→ **TASK BRIEF**: Lines before the one containing "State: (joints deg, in" are to be left out; that line and all after it, through the end of the material below, are to be written out exactly.

→ **AVAILABLE DATA**:
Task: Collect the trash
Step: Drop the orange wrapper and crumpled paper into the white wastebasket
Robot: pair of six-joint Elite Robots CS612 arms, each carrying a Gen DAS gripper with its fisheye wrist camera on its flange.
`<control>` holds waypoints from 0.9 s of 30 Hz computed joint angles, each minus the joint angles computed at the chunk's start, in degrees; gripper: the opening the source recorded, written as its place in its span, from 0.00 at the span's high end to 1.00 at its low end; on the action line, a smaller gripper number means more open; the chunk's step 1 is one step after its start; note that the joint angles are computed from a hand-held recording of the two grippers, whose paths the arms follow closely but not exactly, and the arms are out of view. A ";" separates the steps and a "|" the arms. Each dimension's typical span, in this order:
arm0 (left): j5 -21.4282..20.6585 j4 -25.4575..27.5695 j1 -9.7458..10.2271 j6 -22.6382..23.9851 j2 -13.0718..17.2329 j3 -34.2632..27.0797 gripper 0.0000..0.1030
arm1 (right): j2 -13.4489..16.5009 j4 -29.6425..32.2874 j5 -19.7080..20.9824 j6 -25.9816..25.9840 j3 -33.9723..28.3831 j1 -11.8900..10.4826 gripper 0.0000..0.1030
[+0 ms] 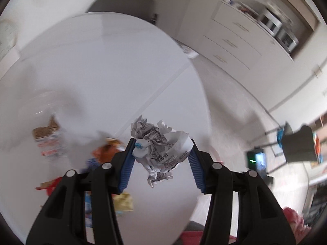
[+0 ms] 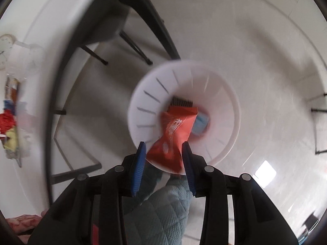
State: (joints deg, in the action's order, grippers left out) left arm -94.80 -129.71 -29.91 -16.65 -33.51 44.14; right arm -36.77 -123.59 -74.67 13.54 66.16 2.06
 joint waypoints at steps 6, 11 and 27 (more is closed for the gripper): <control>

→ **FINISHED EXERCISE**:
State: (joints deg, in the action's order, grippers left out) left arm -94.80 -129.71 -29.91 -16.65 -33.51 44.14; right arm -36.77 -123.59 -74.67 13.54 66.16 2.06
 joint waypoints at steps 6, 11 and 27 (more is closed for the gripper): <control>

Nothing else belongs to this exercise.